For Trump, ‘a War Every Day,’ Waged Increasingly Alone

12/22/18
 
   < < Go Back
 
from The New York Times,
12/20/18:

At the midpoint of his term, the president has grown more sure of his own judgment and more isolated from anyone else’s than at any point since he took office.

When President Trump grows frustrated with advisers during meetings, which is not an uncommon occurrence, he sits back in his chair, crosses his arms and scowls. Often he erupts. “Freaking idiots!” he calls his aides. Except he uses a more pungent word than “freaking.”

For two years, Mr. Trump has waged war against his own government, convinced that people around him are fools. Angry that they resist his wishes, uninterested in the details of their briefings, he becomes especially agitated when they tell him he does not have the power to do what he wants, which makes him suspicious that they are secretly undermining him.

Now, the president who once declared that “I alone can fix” the system increasingly stands alone in a system that seems as broken as ever.

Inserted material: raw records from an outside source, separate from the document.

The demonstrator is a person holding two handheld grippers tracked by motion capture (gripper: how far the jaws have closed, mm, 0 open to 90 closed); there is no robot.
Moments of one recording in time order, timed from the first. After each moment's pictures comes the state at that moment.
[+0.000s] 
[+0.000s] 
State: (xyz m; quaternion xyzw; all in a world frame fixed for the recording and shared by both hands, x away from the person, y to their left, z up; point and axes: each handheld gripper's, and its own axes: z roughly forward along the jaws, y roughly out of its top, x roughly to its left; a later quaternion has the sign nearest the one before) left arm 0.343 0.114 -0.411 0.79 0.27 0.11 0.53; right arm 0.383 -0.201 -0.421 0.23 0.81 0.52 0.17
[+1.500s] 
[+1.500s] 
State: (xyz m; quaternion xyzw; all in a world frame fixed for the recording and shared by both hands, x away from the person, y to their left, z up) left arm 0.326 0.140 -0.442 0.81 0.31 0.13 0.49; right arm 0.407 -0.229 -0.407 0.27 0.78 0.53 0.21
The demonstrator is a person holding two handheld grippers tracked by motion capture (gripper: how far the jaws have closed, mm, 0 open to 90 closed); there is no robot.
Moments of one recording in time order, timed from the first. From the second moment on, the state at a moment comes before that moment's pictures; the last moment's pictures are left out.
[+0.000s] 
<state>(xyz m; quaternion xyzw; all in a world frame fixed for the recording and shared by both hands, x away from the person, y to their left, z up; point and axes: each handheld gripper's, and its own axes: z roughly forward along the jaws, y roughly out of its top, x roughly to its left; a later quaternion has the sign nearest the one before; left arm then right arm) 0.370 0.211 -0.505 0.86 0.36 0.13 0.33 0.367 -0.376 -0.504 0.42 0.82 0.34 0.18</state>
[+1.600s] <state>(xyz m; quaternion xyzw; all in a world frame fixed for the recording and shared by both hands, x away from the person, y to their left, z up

The swirl of recent days — a government shutdown, spiraling scandals, tumbling stock markets, abrupt troop withdrawals and the resignation of his alienated defense secretary — has left the impression of a presidency at risk of spinning out of control.

At the midpoint of his term, Mr. Trump has grown more sure of his own judgment and more cut off from anyone else’s than at any point since taking office.